PROBLEM REQUIREMENTS |
Whenever a line in the following entries includes "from", tally it. Report nothing except the final count.
=== PROVIDED MATERIAL ===
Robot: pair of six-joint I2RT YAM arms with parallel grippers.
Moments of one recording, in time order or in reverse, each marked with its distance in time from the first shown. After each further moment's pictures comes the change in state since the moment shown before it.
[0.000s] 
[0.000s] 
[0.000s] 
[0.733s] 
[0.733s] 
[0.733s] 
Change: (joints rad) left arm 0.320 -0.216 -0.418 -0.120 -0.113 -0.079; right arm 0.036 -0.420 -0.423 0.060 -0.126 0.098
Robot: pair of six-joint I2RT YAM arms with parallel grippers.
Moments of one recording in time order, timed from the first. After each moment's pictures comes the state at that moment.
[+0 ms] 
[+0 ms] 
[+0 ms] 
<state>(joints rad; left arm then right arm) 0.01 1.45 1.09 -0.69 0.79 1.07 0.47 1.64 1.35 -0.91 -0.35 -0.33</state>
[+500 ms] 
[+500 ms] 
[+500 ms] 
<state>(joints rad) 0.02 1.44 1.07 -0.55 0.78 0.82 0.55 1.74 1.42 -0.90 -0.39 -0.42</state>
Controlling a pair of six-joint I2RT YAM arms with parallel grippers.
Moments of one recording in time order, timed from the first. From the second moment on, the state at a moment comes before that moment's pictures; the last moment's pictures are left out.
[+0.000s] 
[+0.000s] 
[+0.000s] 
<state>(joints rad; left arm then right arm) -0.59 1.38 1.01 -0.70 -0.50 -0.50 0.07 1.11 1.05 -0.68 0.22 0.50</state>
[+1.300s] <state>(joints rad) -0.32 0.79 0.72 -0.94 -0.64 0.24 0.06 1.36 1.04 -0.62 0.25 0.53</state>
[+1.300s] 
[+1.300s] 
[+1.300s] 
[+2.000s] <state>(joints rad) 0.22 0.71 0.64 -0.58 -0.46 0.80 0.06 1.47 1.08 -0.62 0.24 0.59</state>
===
ANSWER FOR THIS EXERCISE |
3